• **YOUR ASSIGNMENT**:
Check every line below for the string "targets". Copy the ones that have it.
== Segment start ==
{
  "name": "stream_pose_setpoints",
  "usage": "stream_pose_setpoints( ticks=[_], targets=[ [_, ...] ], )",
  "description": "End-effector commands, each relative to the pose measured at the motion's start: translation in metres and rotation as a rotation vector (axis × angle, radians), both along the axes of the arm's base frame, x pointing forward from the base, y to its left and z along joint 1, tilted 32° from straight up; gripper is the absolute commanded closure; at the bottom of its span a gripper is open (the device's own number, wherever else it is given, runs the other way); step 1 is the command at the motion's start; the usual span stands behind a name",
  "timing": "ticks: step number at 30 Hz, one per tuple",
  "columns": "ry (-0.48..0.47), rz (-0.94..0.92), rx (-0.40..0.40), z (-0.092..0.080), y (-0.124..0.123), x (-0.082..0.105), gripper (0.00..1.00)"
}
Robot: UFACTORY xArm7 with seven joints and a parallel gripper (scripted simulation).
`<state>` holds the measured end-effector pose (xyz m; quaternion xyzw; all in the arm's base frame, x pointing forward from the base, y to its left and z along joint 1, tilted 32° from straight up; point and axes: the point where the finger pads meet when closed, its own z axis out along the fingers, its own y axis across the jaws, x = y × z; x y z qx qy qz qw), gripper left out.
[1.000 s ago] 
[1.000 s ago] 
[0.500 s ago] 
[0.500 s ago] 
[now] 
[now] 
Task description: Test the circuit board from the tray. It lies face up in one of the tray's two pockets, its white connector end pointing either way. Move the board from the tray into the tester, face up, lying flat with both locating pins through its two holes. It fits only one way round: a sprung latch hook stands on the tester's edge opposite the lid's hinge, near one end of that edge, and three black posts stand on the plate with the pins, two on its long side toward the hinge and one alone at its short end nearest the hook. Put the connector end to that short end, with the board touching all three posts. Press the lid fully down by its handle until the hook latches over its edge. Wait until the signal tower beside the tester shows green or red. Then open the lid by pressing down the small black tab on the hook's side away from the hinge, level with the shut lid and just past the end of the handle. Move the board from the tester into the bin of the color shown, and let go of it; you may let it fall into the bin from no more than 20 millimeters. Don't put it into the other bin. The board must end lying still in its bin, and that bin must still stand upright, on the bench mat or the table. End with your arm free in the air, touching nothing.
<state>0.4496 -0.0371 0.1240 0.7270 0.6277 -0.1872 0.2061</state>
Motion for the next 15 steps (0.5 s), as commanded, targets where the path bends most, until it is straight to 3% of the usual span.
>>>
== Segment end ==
• **RESULT BELOW**:
  "usage": "stream_pose_setpoints( ticks=[_], targets=[ [_, ...] ], )",
Motion for the next 15 steps (0.5 s), as commanded, targets where the path bends most, until it is straight to 3% of the usual span.

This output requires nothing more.